Virgin Australia results ravaged by restructuring costs
Despite underlying profit landing in guidance range, restructuring costs have decimated Virgin’s FY result.
Virgin Australia has posted an underlying profit before tax of $41 million for the 2016 financial year as the airline increased revenue after reducing the capacity of its flights earlier this year.
The airline’s profit result was on the lower end of its guidance which was to post a profit before tax for this year of between $30m and $60m.
The underlying profit result — including the results of its budget carrier Tigerair — represented a $118.6m improvement on its FY15 results.
But while Virgin’s (VAH) underlying result was in line with expectations, the airline’s statutory loss for the year blew out to $224.7m as the carrier started to record the costs of its wideranging cost restructure.
The airline has recorded the bulk of the impairments and restructuring costs associated with its three-year cost-cutting plan in the final quarter of its 2016 financial year. This included $100m in restructuring costs and $175m in non-cash balance sheet impairments from its cost-saving program that would see Virgin sell underused aircraft, rationalise its supply chain and reduce jobs across crew, ground, maintenance and engineering operations.
Virgin decided to record those costs in the last quarter of the 2016 financial year so they don’t weigh on the airline’s balance sheet going forward.
Impairments and write-offs totalling at least another $100m are expected to be spread over the next three years as Virgin completes the cost-saving program that will help the airline save up to $300m from the end of the 2019 financial year.

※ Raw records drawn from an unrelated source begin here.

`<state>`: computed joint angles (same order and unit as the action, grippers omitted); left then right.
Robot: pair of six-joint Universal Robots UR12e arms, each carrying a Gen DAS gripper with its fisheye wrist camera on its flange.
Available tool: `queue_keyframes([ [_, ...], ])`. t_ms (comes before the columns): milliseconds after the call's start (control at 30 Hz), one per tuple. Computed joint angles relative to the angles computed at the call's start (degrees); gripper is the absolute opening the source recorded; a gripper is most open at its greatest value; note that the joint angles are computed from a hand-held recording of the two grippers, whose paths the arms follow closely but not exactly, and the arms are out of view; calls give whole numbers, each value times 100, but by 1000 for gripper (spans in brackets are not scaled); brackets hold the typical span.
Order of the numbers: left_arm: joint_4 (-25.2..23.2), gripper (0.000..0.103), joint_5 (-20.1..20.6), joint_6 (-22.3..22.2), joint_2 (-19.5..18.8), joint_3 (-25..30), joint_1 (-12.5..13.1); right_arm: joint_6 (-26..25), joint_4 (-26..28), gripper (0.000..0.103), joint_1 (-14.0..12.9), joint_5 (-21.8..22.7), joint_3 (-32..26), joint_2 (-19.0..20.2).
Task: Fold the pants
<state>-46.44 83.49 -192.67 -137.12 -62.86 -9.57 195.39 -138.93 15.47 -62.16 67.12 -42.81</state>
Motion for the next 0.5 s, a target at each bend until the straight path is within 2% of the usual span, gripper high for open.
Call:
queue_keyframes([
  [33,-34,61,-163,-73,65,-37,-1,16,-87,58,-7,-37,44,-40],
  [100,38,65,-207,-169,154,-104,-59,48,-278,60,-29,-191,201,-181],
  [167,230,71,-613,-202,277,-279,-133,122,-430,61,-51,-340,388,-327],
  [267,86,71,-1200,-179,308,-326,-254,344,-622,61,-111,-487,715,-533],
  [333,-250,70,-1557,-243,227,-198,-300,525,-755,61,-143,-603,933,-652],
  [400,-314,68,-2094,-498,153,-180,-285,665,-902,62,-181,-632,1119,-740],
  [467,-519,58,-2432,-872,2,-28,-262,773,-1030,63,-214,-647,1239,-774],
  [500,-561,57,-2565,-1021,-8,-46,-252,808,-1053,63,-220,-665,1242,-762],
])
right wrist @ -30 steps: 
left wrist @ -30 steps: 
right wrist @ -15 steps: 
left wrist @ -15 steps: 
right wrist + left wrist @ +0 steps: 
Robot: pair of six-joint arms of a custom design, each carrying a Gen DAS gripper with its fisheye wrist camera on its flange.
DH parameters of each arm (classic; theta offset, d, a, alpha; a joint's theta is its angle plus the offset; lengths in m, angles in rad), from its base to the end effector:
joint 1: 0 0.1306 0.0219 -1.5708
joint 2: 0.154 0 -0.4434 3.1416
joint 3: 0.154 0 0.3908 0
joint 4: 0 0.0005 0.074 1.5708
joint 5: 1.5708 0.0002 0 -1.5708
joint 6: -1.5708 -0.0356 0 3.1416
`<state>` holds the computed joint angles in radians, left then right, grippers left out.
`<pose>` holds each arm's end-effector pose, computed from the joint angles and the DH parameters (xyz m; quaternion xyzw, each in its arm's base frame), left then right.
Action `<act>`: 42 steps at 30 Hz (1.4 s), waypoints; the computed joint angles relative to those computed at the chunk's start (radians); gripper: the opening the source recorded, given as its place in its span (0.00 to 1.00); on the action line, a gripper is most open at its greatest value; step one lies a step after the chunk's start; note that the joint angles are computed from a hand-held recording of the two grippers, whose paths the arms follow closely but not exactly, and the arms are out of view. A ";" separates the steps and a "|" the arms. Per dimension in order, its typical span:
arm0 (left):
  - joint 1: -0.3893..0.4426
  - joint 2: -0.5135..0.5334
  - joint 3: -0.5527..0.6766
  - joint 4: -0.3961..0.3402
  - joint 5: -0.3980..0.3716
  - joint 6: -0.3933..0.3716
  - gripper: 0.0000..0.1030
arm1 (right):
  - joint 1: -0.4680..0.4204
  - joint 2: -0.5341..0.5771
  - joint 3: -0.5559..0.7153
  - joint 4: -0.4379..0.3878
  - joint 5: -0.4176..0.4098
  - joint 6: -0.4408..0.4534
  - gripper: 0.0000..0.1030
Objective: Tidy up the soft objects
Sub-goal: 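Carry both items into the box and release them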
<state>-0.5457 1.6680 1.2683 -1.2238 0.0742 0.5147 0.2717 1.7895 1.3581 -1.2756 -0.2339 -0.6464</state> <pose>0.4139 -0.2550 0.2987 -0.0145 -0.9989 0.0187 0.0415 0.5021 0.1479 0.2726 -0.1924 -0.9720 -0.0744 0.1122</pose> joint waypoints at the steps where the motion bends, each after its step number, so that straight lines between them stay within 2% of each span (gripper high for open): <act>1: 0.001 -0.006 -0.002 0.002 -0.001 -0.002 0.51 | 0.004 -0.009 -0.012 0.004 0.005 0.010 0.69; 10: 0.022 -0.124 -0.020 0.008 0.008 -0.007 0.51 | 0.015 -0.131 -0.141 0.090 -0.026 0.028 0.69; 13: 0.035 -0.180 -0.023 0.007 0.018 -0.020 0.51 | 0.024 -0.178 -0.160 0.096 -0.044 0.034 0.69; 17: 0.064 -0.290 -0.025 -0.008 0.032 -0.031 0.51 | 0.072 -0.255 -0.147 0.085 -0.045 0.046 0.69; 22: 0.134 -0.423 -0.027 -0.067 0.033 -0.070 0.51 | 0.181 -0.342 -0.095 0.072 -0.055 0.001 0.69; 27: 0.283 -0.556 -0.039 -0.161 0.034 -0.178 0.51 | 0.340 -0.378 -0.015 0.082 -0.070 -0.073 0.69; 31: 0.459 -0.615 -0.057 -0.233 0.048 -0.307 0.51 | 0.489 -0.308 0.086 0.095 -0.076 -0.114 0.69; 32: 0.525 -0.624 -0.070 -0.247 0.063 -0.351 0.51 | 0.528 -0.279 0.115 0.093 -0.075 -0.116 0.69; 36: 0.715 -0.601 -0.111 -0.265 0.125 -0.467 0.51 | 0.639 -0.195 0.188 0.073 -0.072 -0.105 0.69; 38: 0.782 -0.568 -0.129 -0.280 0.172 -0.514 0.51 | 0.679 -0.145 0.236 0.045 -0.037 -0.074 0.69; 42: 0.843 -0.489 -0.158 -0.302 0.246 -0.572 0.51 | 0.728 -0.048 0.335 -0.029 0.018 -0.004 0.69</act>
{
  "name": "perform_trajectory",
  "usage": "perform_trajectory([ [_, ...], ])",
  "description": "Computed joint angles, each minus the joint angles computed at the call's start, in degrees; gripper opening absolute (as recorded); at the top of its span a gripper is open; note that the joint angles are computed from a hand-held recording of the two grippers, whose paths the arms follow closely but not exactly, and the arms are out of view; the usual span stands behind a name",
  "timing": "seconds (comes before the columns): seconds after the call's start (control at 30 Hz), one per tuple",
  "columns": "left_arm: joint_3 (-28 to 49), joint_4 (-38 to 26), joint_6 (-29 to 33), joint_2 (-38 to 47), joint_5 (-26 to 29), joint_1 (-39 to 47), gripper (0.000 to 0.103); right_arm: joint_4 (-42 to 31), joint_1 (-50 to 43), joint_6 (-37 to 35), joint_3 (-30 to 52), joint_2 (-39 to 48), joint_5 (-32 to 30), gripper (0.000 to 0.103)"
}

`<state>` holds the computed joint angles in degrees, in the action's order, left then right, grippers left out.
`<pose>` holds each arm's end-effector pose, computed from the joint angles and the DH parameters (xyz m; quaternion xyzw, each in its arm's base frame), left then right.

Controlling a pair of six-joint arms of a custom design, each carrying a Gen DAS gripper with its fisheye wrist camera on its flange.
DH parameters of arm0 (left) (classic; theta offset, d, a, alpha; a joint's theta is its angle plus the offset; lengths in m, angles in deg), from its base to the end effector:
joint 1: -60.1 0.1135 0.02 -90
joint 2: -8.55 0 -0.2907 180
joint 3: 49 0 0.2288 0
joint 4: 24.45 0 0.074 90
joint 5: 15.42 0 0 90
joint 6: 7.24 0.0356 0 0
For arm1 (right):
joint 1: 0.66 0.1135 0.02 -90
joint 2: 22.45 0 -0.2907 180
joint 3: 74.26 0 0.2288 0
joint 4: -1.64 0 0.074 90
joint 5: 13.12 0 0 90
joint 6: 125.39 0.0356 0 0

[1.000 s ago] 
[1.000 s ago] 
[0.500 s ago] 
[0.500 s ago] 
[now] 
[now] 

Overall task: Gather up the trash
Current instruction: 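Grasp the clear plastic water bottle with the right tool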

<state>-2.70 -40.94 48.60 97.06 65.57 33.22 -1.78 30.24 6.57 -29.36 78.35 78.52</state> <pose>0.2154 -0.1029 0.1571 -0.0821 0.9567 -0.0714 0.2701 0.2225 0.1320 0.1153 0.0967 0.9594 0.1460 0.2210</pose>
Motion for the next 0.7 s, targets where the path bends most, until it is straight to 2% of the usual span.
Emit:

The airline’s fourth quarter result saw it increase fare-paying customers by 4.2 per cent to 5.8 million which helped push revenue passenger kilometres — a measure of sales volume — by 1.3 per cent.
The airline’s domestic business performed well in the fourth quarter after cutting capacity by 2 per cent earlier in the year and it increased its revenue passengers by 4.6 per cent to 4.3m.
But Virgin’s International business lagged with a 14 per cent drop in fare-paying customers to 548,162.
Business at Virgin’s low cost carrier Tigerair continued to boom with a 15.4 increase in passenger numbers to over 1 million for the quarter.